Europe accuses US of ‘profiting from war’
Top European officials are furious with Joe Biden’s administration and now accuse the Americans of making a fortune from the war, while EU countries suffer. “The fact is, if you look at it soberly, the country that is most profiting from this war is the U.S. because they are selling more gas and at higher prices, and because they are selling more weapons,” one senior official told POLITICO.
Washington announced a $369 billion industrial subsidy scheme to support green industries under the Inflation Reduction Act that Brussels went into full-blown panic mode. “The Inflation Reduction Act has changed everything,” one EU diplomat said. “Is Washington still our ally or not?”
“We are really at a historic juncture,” the senior EU official said, arguing that the double hit of trade disruption from U.S. subsidies and high energy prices risks turning public opinion against both the war effort and the transatlantic alliance. “America needs to realize that public opinion is shifting in many EU countries.”
The biggest point of tension in recent weeks has been Biden’s green subsidies and taxes that Brussels says unfairly tilt trade away from the EU and threaten to destroy European industries. Despite formal objections from Europe, Washington has so far shown no sign of backing down.
As they attempt to reduce their reliance on Russian energy, EU countries are turning to gas from the U.S. instead — but the price Europeans pay is almost four times as high as the same fuel costs in America. Then there’s the likely surge in orders for American-made military kit as European armies run short after sending weapons to Ukraine.

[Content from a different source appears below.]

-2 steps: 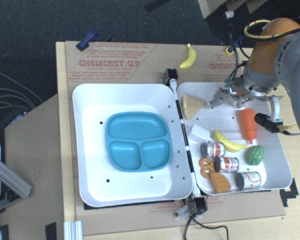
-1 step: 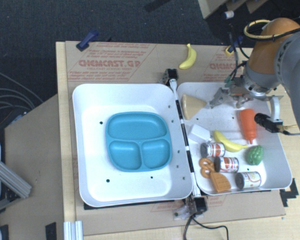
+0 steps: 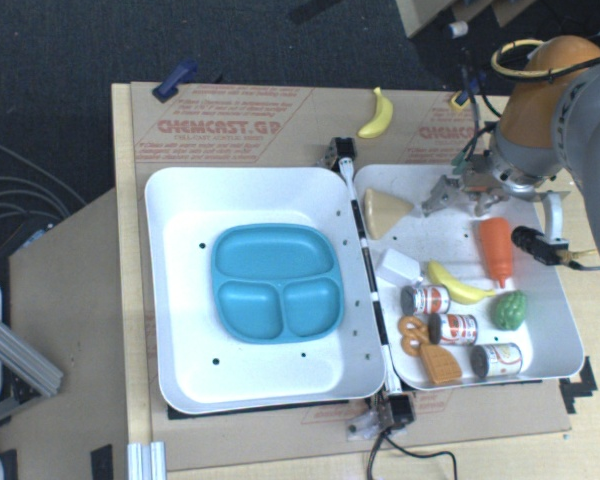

Officials on both sides of the Atlantic recognize the risks that the increasingly toxic atmosphere will have for the Western alliance.
“The U.S. is following a domestic agenda, which is regrettably protectionist and discriminates against U.S. allies,” said Tonino Picula, the European Parliament’s lead person on the transatlantic relationship.
Cheaper energy has quickly become a huge competitive advantage for American companies, too. Businesses are planning new investments in the U.S. or even relocating their existing businesses away from Europe to American factories. Just this week, chemical multinational Solvay announced t is choosing the U.S. over Europe for new investments, in the latest of a series of similar announcements from key EU industrial giants.